Современная нейронаука потрясающе увлекательна, даже романтична. Ты чувствуешь себя первооткрывателем новых рубежей — совсем как человек на Луне. Современная наука изящна, ученые — обескураживающе молоды, а темп открытий поражает воображение. Как и молекулярные биологи, специалисты, сканирующие мозг, осознают, что они находятся на передовой. Нужно обладать каменным сердцем, чтобы не заразиться их увлеченностью и воодушевлением.

Я, против своей воли, погрузилась в размышления, были ли эти аномалии причиной или следствием болезни, могут ли они с годами увеличиваться, в каких именно отделах мозга возникают. Могут ли они быть винов­ны в проблемах с узнаванием лиц и ориентированием в пространстве, которые испытываю я и многие другие больные? Будут ли такие нарушения в мозге у детей, чьи родители страдали маниакально-депрессивным психозом? Научная часть моего мозга начала размышлять о преимуществах новых техник визуализации для убеждения моих самых скептических пациентов в том, что: 1) все дело в мозге; 2) их настроения зависят от состояния мозга и 3) отказ от лекарств может привести к его повреждению. Эти рассуждения занимали меня какое-то время, переключив мой мозг из режима личного интереса о здоровье в научно-исследовательский. Но личный интерес все же возобладал.
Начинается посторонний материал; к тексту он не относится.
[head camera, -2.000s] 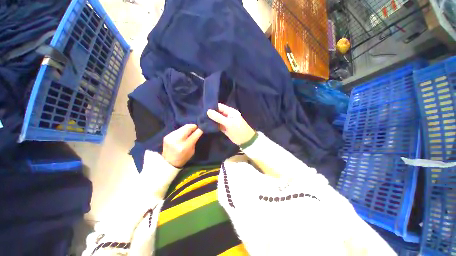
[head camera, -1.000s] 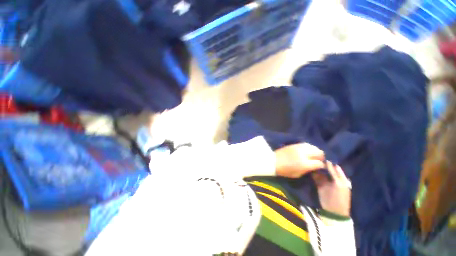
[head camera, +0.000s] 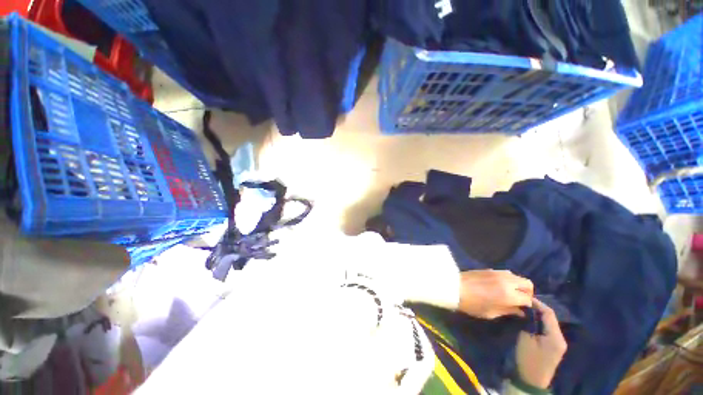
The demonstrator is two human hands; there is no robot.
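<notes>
A navy garment (head camera: 617, 254) lies heaped over the wearer's lap and the floor at the lower right. My left hand (head camera: 496, 294) pinches a narrow part of it near the lap. My right hand (head camera: 541, 351) meets the left from below, its fingers closed on the same dark cloth, partly cut off by the frame's bottom edge at the wrist. The fingertips are nearly touching. Any small tool in the hands cannot be made out.
A blue crate holding navy garments (head camera: 493, 92) stands ahead. Another blue crate (head camera: 100, 162) stands at left, with black strips (head camera: 223, 166) and pale scraps beside it on the pale floor (head camera: 339, 170). Blue crates (head camera: 671, 116) stand at upper right. Orange-brown wood (head camera: 671, 362) shows at lower right.
The view has swung to the left, so the garment and hands sit at lower right and the left-side crates show. Both hands still hold the navy cloth.
</notes>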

Вернувшись к преподаванию в Университете Джонса Хопкинса, я атаковала вопросами коллег-неврологов, особенно тех специалистов, которые занимались исследованиями с использованием магнитно-резонансной томографии. Я спешила в библиотеку, чтобы изучить все, что было известно: теоретически знать, что заболевание гнездится в головном мозгу, — это одно дело, а буквально увидеть его там — совсем другое. Даже заголовки статей звучали как прорыв: «Объем подкорковых ядер и гиперинтенсивность белого вещества головного мозга у пациентов, страдающих биполярным расстройством», «Структурные аномалии головного мозга при биполярном аффективном расстройстве: вертикальная гипертрофия и фокальные зоны повышенной интенсивности сигнала», «Подкорковые аномалии, обнаруженные при биполярном аффективном расстройстве с использованием магнитно-резонансной томографии». Эти слова повторялись снова и снова, и я продолжала читать. Одно исследование установило, что «из 32 изображений, полученных в результате томографии пациентов, страдающих биполярным расстройством, 11 (34,4%) показали гипер­интенсивность. Из контрольной группы нормальных людей такую гиперинтенсивность показало только одно изображение (3,2%)».

Фыркнув насчет «нормальных», я продолжила изучение и обнаружила, что здесь, как и всегда бывает в новых областях медицины, вопросов гораздо больше, чем ответов. Оставалось невыясненным, что на самом деле означали эти находки — они могли быть результатом ошибок в измерении, их можно было объяснить рационом питания пациентов, особенностями лечения... Наконец, они могли вообще не иметь никакого отношения к маниакально-депрессивному психозу — можно найти массу разных объяснений. Но труднее всего было объяснить, какую роль играли «неопознанные яркие объекты». Странно, но, перелопатив целую гору исследований, я успокоилась и стала тревожиться чуть меньше. Сам факт того, что наука быстро продвигается, давал надежду, а если изменения в структуре мозга и правда значительны, то просто замечательно, что их изучением занимаются высококлассные исследователи. Если бы не наука, не было бы и надежды. Совсем никакой.

Как и все остальное, это давало новое значение фразе «лишиться разума».